■ **WORK TO BE COMPLETED**
Please write out exactly, and only, the lines from the first in the material below to the line containing "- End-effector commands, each", both included.

■ **SUPPLIED MATERIAL**
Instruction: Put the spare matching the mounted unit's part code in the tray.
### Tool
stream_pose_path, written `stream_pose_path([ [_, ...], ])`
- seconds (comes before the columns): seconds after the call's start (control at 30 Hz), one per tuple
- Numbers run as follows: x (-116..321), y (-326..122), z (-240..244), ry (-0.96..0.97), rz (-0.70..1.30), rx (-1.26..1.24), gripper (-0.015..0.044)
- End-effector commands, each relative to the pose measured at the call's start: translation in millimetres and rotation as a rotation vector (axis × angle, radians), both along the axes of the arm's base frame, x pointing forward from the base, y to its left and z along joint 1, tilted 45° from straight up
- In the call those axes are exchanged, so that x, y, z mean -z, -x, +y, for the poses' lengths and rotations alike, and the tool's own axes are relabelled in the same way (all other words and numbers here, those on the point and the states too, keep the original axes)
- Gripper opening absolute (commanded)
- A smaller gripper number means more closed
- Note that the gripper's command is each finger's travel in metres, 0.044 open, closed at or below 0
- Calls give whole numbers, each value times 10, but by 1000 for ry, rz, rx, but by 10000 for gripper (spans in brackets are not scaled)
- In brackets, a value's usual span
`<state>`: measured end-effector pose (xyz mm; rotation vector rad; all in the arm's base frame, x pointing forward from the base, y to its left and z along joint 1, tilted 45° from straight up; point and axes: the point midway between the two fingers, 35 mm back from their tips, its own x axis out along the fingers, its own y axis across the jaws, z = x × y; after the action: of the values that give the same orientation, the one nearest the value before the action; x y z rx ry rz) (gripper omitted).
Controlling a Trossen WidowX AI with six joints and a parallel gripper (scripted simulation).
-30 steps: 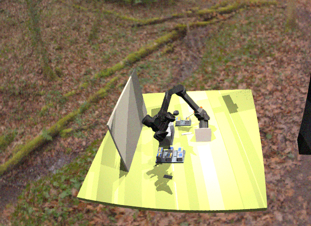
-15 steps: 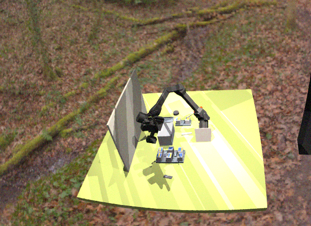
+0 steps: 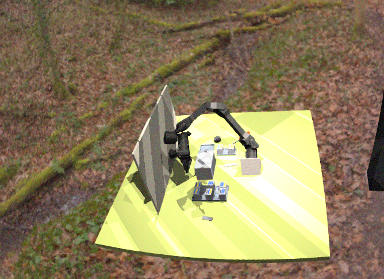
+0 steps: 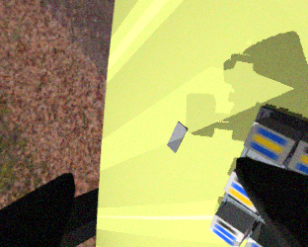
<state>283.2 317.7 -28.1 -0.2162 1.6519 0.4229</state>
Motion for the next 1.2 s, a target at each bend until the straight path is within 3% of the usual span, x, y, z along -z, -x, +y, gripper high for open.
stream_pose_path([
  [0.0, -464, -340, -542, 298, -161, 125, 440],
  [0.37, -1389, -676, -1451, 771, -421, 216, 440],
  [1.17, -1472, -653, -1533, 777, -439, 262, 440],
])
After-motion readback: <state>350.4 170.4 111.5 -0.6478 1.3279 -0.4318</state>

■ **SOLUTION BELOW**
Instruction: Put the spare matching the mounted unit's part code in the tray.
### Tool
stream_pose_path, written `stream_pose_path([ [_, ...], ])`
- seconds (comes before the columns): seconds after the call's start (control at 30 Hz), one per tuple
- Numbers run as follows: x (-116..321), y (-326..122), z (-240..244), ry (-0.96..0.97), rz (-0.70..1.30), rx (-1.26..1.24), gripper (-0.015..0.044)
- End-effector commands, each relative to the pose measured at the call's start: translation in millimetres and rotation as a rotation vector (axis × angle, radians), both along the axes of the arm's base frame, x pointing forward from the base, y to its left and z along joint 1, tilted 45° from straight up

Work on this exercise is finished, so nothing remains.